*Provided records:*

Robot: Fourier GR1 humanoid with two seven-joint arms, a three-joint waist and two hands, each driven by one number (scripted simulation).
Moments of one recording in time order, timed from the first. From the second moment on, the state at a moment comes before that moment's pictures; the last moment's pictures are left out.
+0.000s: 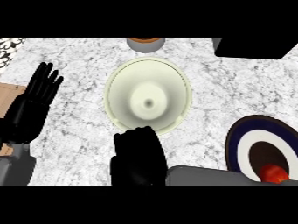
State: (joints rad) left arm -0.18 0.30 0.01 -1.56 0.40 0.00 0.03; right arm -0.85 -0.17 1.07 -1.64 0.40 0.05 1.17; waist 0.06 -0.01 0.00
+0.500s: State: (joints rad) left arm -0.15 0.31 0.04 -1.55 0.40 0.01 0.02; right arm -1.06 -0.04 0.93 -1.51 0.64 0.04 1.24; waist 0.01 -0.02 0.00
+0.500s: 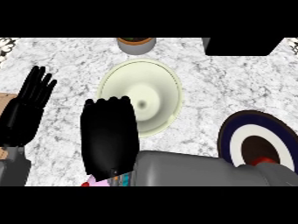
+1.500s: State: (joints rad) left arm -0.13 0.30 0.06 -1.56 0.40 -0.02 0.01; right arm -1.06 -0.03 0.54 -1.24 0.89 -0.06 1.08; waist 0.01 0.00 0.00
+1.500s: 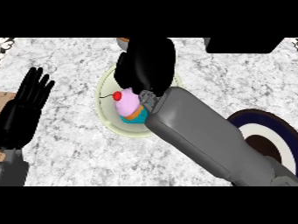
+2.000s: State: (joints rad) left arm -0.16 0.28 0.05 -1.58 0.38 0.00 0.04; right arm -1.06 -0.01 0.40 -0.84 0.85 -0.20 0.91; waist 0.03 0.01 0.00
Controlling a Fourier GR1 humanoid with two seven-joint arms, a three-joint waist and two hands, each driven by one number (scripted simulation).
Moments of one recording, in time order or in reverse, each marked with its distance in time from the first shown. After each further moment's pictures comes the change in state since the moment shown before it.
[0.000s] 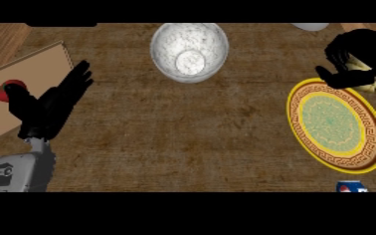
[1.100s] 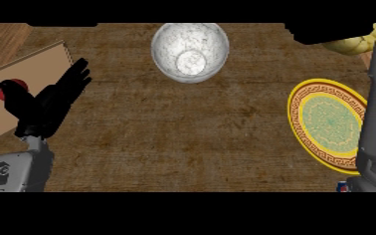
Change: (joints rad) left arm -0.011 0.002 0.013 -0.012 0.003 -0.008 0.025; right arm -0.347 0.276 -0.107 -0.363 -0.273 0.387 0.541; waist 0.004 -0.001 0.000
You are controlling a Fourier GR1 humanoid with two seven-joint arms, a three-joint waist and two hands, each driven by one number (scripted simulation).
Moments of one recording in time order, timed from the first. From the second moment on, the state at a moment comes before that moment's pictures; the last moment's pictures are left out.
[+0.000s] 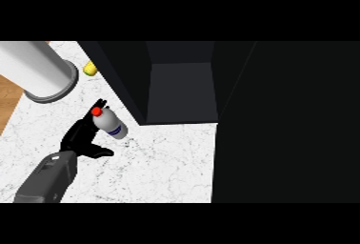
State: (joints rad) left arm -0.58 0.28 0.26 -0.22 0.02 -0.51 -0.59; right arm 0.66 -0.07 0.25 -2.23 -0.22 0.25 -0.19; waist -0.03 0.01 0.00
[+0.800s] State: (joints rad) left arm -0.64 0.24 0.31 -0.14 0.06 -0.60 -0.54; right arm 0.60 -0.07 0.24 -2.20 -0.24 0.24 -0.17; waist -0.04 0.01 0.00
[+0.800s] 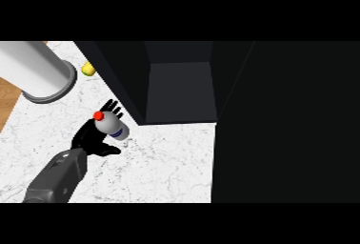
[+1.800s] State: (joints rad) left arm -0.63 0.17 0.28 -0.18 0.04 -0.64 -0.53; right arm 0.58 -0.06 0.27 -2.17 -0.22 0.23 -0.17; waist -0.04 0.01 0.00
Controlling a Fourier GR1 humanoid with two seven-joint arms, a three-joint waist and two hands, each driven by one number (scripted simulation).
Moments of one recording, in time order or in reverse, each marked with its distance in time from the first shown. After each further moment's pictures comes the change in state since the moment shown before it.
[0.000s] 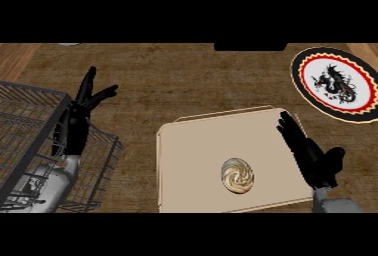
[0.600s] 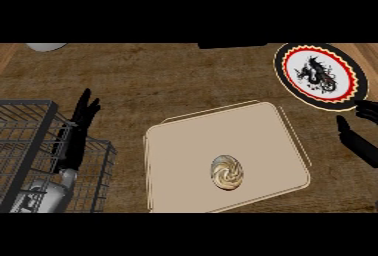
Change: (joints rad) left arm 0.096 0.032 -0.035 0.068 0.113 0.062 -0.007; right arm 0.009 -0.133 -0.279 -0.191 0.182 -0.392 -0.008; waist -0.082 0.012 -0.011
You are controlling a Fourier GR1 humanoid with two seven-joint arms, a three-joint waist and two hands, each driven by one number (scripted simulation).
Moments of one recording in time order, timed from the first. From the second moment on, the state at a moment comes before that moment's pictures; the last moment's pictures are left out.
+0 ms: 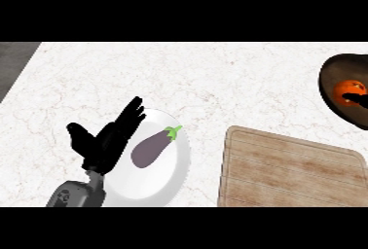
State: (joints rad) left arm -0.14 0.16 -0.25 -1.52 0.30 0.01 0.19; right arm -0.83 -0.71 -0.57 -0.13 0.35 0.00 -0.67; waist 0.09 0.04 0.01
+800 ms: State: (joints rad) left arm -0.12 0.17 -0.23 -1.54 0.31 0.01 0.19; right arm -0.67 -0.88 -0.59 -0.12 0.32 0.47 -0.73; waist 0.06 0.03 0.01
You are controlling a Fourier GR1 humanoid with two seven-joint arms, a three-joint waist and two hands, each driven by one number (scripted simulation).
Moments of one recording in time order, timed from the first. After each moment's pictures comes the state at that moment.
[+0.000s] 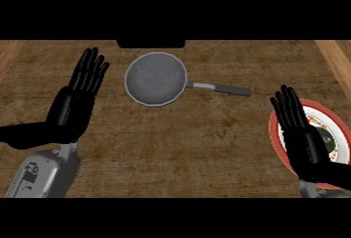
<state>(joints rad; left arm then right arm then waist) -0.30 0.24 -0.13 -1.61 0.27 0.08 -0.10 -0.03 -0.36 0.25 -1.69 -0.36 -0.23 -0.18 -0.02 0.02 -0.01</state>
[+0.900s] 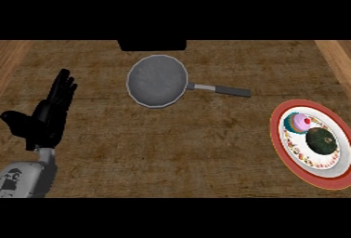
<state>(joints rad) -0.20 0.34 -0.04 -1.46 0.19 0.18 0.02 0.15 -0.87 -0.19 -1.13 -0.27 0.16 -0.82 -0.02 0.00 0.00</state>
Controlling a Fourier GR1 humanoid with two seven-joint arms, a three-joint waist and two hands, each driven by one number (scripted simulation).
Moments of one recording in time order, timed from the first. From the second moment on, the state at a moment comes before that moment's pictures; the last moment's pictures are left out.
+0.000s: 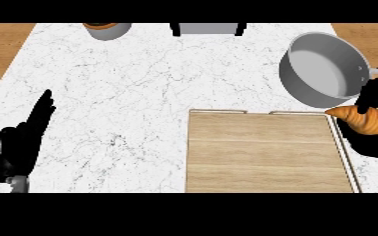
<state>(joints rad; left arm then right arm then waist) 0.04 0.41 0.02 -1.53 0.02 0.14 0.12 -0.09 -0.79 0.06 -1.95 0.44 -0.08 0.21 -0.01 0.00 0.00</state>
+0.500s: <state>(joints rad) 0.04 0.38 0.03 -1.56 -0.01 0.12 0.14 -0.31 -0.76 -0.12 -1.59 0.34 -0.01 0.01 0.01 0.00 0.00</state>
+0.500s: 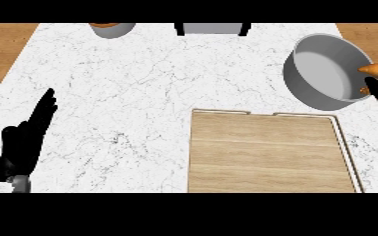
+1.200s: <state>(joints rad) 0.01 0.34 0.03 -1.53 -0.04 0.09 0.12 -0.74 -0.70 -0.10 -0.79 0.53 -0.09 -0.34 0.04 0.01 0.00</state>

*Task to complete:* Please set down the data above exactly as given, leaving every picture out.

*Exercise response:*
Robot: Fourier GR1 humanoid with two seven-joint arms, a three-joint waist and two hands, each driven by one number (scripted simulation).
Moments of one recording in time order, timed from the first. From the second moment on, the state at a moment comes before that moment's pictures; the last moment's pictures are left out.
+0.000s: 
State: (joints rad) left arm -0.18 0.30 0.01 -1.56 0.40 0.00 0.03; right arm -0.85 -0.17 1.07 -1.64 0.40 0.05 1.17; waist 0.06 -0.01 0.00
+0.500s: State: (joints rad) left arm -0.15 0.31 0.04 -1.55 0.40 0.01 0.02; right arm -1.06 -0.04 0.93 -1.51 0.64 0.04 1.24; waist 0.01 -0.02 0.00
+0.500s: 
+1.500s: State: (joints rad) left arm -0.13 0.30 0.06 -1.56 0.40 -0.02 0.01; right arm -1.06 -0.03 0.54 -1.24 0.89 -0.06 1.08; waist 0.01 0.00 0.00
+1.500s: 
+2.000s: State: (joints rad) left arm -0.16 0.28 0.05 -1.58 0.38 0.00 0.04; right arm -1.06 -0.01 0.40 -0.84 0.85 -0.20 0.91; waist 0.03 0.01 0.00
Controlling a Fourier GR1 humanoid with two seven-joint arms, a three-joint waist and two hands, each driven by one number (scripted simulation).
Moments of one recording, in time order or in reverse, each marked with its distance in time from the first shown. After each further moment's pictures comes the change in state since the moment shown before it.
[0.000s] 
[1.100s] 
Change: (joints rad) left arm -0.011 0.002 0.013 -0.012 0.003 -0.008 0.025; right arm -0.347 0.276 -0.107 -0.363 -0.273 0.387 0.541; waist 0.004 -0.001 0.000
You are controlling a Fourier GR1 humanoid with two seven-joint arms, a three-joint waist and two hands, each driven by one number (scripted simulation).
Moments of one recording in time order, timed from the first. From the second moment on, the state at a moment comes before that moment's pictures; the last moment's pictures are left out.
[+0.000s] 
State: (joints rad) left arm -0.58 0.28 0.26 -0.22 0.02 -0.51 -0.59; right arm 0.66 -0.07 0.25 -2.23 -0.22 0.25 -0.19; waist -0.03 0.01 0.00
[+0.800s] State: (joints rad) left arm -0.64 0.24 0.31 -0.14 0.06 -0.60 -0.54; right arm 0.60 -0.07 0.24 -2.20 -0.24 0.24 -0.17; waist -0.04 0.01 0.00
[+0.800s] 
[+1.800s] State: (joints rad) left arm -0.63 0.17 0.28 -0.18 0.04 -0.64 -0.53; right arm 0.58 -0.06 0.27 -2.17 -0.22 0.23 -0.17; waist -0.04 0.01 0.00
Controlling a Fourier GR1 humanoid with two seven-joint arms, a three-joint waist and two hands, each driven by one number (scripted simulation).
Moments of one recording, in time order or in reverse, each marked with its distance in time from the first shown. After each further moment's pictures comes the change in state since the moment shown before it.
[0.000s] 
[0.600s] 
Change: (joints rad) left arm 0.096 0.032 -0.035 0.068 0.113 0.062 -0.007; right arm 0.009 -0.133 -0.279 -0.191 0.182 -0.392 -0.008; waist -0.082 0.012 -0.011
You are controlling a Fourier GR1 humanoid with two seven-joint arms, a three-joint waist and two hands, each driven by one number (scripted simulation).
Moments of one recording in time order, timed from the first. From the second moment on, the state at a moment comes before that moment's pictures; the last moment's pictures are left out.
+0 ms: 
State: (joints rad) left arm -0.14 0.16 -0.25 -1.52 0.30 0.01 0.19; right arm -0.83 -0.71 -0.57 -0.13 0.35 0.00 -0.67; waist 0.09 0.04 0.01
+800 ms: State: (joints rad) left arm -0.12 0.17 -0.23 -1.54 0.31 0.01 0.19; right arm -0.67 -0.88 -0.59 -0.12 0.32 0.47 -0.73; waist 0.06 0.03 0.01
You are controlling a Fourier GR1 humanoid with two seven-joint arms, a three-joint waist and two hands, each driven by one number (scripted simulation).
Moments of one recording in time order, timed from the first. After each moment's pictures comes the state at that moment.
[+0.000s] 
<state>(joints rad; left arm then right arm then waist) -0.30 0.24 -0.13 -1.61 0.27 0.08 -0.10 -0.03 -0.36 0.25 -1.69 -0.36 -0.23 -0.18 -0.02 0.02 -0.01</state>
[+0.900s] 
<state>(joints rad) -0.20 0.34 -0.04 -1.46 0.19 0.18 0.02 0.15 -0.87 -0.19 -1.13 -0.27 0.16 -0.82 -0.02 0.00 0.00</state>
Controlling a Fourier GR1 humanoid with two seven-joint arms, a three-joint waist and two hands, each driven by one number (scripted simulation).
Moments of one recording in time order, timed from the first. From the second moment on, the state at a moment comes before that moment's pictures; the last moment's pictures are left out.
+0.000s: 
<state>(joints rad; left arm then right arm then waist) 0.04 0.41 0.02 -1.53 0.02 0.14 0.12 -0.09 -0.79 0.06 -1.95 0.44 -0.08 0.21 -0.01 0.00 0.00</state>
+0.500s: <state>(joints rad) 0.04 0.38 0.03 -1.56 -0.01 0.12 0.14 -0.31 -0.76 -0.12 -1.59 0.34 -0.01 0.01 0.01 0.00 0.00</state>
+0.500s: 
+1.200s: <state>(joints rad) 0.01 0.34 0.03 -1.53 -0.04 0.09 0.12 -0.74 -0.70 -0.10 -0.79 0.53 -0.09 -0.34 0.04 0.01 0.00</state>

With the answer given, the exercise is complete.